Featured in this month's soon-t0-be-released edition, #91, Matthew Penkala creates works that are both highly reductive and highly interactive. Like Color Field paintings creeping slowly towards abstraction, Penkala's works use the relationships of geometric forms to explore the physical space of his compositions. Each work presents a new chromatic sensation, as if the pigment here could convey a mood, capturing and dispersing light and color like the lens of a camera.

Chris Scarborough

Chris Scarborough, Untitled (Orbital Debris) | Graphite and watercolor on paper, 19 x 15 inches

Featured in editions #34, #46, #76, and #88, the work of Chris Scarborough is explosive.
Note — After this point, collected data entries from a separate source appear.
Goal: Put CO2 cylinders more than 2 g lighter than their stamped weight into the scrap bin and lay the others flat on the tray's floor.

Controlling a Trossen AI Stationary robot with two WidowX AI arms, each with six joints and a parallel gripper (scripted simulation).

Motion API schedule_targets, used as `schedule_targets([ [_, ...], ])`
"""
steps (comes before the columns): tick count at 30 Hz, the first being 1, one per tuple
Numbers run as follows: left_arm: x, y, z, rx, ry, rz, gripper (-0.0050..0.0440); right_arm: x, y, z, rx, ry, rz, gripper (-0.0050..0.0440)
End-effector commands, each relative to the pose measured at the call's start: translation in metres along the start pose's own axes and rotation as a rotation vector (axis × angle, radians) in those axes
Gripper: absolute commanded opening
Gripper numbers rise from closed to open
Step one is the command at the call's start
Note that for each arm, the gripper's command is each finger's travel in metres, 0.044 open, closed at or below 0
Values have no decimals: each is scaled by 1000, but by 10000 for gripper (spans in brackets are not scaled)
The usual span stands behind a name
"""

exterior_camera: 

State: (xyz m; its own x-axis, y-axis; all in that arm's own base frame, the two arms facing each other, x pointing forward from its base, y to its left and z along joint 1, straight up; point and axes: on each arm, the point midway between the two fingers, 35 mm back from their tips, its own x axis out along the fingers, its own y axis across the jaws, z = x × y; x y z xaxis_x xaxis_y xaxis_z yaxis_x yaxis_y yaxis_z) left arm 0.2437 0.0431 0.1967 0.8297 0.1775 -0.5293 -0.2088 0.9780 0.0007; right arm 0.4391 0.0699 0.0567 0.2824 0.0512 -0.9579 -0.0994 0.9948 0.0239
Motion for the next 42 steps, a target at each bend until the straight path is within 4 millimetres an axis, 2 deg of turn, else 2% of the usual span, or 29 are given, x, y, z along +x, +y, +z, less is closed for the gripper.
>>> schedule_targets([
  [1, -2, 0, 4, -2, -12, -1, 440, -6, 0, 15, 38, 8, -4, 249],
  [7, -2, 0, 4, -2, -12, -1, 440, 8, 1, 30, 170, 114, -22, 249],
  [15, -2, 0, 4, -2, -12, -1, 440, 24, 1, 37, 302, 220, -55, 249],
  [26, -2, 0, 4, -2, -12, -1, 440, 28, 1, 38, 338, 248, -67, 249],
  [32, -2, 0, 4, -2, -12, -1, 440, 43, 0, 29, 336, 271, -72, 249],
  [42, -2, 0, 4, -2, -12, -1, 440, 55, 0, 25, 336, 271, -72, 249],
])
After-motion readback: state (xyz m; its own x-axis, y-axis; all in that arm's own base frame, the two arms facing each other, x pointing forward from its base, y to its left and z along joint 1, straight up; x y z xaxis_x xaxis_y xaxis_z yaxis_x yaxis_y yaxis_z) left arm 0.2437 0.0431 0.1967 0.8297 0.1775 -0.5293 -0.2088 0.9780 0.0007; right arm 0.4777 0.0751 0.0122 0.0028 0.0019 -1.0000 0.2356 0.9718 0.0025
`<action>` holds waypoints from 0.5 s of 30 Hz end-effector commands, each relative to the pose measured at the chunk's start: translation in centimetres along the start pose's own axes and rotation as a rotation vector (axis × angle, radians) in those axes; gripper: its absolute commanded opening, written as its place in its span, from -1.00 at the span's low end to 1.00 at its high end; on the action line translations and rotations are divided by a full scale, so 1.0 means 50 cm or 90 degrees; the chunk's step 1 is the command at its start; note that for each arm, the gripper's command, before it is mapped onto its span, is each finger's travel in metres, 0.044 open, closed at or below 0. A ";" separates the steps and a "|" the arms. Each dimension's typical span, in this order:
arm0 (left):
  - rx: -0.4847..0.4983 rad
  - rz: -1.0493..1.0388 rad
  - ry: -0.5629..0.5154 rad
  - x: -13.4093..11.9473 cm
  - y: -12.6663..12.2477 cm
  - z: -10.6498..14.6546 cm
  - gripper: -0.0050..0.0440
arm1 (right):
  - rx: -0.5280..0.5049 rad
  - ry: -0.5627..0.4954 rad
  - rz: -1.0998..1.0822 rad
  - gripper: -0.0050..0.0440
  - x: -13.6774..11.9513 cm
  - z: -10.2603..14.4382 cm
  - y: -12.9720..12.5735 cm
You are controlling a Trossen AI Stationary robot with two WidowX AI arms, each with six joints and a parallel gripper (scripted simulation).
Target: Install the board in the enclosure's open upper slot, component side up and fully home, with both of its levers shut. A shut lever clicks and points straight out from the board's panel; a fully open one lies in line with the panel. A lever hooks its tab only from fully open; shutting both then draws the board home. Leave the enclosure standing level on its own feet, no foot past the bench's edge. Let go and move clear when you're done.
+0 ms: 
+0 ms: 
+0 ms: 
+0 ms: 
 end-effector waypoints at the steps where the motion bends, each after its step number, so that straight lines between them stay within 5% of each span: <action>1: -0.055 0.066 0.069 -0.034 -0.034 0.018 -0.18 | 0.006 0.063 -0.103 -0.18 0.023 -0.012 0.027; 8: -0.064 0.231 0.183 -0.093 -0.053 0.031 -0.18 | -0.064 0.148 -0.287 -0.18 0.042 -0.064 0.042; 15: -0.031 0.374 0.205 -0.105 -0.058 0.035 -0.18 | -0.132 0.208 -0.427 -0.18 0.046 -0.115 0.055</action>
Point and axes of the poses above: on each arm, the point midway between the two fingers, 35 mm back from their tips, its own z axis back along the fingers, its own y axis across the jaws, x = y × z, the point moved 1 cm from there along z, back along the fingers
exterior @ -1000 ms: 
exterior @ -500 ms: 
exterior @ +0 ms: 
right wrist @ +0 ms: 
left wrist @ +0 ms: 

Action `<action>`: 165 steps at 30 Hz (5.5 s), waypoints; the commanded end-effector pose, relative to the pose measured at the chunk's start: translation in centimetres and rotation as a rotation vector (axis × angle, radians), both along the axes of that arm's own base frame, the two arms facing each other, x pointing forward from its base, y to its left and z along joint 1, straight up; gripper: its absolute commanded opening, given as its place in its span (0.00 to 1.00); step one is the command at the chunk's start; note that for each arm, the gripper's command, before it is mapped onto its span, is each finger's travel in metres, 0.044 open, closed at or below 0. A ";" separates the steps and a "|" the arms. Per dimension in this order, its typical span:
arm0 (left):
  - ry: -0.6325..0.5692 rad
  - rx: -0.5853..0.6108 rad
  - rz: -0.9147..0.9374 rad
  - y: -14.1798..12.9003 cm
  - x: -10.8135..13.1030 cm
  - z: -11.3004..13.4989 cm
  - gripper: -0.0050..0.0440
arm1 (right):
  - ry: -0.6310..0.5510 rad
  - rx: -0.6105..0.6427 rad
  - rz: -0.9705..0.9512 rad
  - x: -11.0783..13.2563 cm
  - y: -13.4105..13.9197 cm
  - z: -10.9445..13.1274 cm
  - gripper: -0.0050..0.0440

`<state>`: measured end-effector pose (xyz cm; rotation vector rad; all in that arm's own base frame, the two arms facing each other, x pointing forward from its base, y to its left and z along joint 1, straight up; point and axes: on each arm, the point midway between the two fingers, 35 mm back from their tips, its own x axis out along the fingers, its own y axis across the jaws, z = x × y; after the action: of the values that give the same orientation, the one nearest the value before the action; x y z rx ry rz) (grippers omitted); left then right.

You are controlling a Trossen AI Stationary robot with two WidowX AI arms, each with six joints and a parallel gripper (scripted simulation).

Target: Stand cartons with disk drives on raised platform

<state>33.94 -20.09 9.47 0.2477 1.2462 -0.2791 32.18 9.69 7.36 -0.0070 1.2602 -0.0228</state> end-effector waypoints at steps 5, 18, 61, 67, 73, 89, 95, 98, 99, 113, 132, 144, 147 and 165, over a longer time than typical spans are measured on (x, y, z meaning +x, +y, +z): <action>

A 'big bang' scatters itself evenly across Scarborough's practice, with compositional elements made up of several references—from art history to science fiction and real life—energetically bursting out from various figures like people and animals. Scarborough's work gives physical, visual form to the cultural amalgamation of today's global society; boundaries are both destroyed and remade in the same instant in his works, making for new cultural hybrids and new ways of thinking.

Ellen Siebers

Ellen Siebers, Christmas with the Voeglers | Oil on canvas, 48 x 39 inches

Ellen Siebers' work is a study of the varied and often complex relationships that exist between man, living things, and nature itself. Featured this year's MFA Annual, edition #87, Siebers' recent work explores the hidden narratives behind human subjects in both natural and man-made environments, with figures referencing explorers that the artist discovered while reading biographical accounts of the human and natural world colliding. In this way, Siebers herself is an explorer, revealing intimate dialogues about her own history with living things and those around her.

Amy Sherald

Amy Sherald, Well Prepared and Maladjusted | Oil on canvas, 54 x 43 inches

Featured in edition #88, Amy Sherald's work began as an exploration of the artist's identity as an African-American woman, however her paintings speak just as much to the human condition as they do to her ethnic heritage. Each of Sherald's figures, cast into a vibrating backgrounds of painterly effects, engages the viewer head on, very much in the same way that the artist uses portraiture to investigate both the human condition and Sherald's ideas of "blackness."

Bart Vargas

Bart Vargas, Paroxysm | Acrylic paint, epoxy resin on panel, 32 x 32 inches

The acrylic and resin on panel paintings of Bart Vargas explore fantastic geometric vortexes that expand outward in color and shape. Included in edition #89, Vargas's works are vividly colorful, the materials used lend the paintings a highly sculptural quality. By freeing himself of the canvas and relying on panel, each work is more easily broken apart, sometimes literally in the form of several parts, with each fragment both reorienting the collective image and distorting at the same time.